The films I liked best at the Tribeca Film Festival today were all about terrible, wrenching, pain.
Gilaneh, directed by Rashkan Bani-Etemad (whose name was spelled incorrectly by Variety, by the way) and starring Fatemeh Motamed Arya was brilliant and heart-breaking. I found an interesting article about the major Iranian film festival which places Gilaneh in context. The film centers on Gilaneh, her son and her daughter, and their efforts to survive the Iran-Iraq war of the 1980s. The first section shows the son leaving for the front as mother and pregnant daughter stay behind in the village. Eventually too panicked about the whereabouts of her husband, Gilaneh's daughter Mogyul demands a journey to Teheran, which takes the two women past groups of refugees fleeing Iraq's missile attacks. The second half of the film takes place back in the village, on the first day of the US bombing of Iraq and centers on the terrible condition of Gilaneh's son, who after the war was left paralyzed, with some kind of severely compromised lung capacity, and subject to fits. Increasingly labored herself, Gilaneh attempts to take care of her damaged son. Fatemeh Motamed Arya gave an incredible performance, that I would compare a little bit with that of Imelda Staunton as Vera Drake.The two characters are similar in their steadfastness and stoicism.

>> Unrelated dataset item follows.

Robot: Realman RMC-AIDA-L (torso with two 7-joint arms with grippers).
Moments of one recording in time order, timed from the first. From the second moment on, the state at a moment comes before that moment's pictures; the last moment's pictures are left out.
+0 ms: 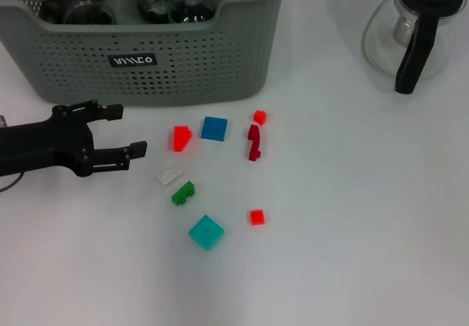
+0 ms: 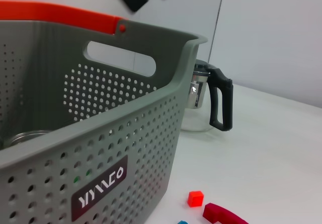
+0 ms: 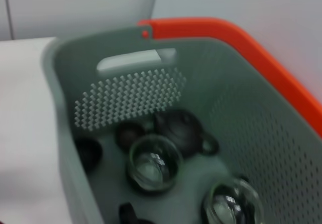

The other films I saw today were short ones. OF these, two were really special: "The Life of Kevin Carter," about the photographer who won the pulitzer prize for that truly disturbing photo taken of a child crawling to a UN food mission and being followed by a vulture. Seeing in the film that Carter watched the girl get up, fall and try to walk, only to fall again, and seeing other pictures on the contact sheets, it seems terrible to me that he did not help her. Some people, both in the film audience and in the film say that the photograph was so great, that it would have done more than simply lifting the child up and carrying her to the station by telling the world of the situation, the argument doesn't make sense to me. It's hard not to feel, when looking at the photo, that what you're seeing is not only a picture of starvation, but the moment when a photographer lost his humanity, as this person's suffering became only "the big photo" that would make his career. If you're interested in what other people had to say about this issue, go to the link above and read the list of comments on lavannya's blog, "secrets of my inner world."
The polar opposite of the Carter's detached approach to documentary was the remarkable Bullets in the Hood, a movie shot by Terrence Fisher, which began as an anti-gun documentary, in which he interviews various neighbors in the Bed-Stuy projects and gets them to show him their guns, but became an activist cry for justice when Fisher was present at the shooting and killing of Timothy Stansberry, by the NY housing police. Unlike Carter, who was not a part of the communities that he became famous for photographing, Terrence Fisher and his crew were documenting their own lives and surroundings and for this reason they could not be detached. As this film's maker responded to events by changing the nature of the project, and made the project specifically an activist one, it was a great example of how amateurs, untrained in the "professionalism" of the journalistic world, bring a different attitude to the process of documentation. The line between protesting the death of a friend and making a film about gun violence in the projects was competely gone by the time the directors, crew, and Stansberry's mother got on the stage to talk about the film/issues after the screening was over.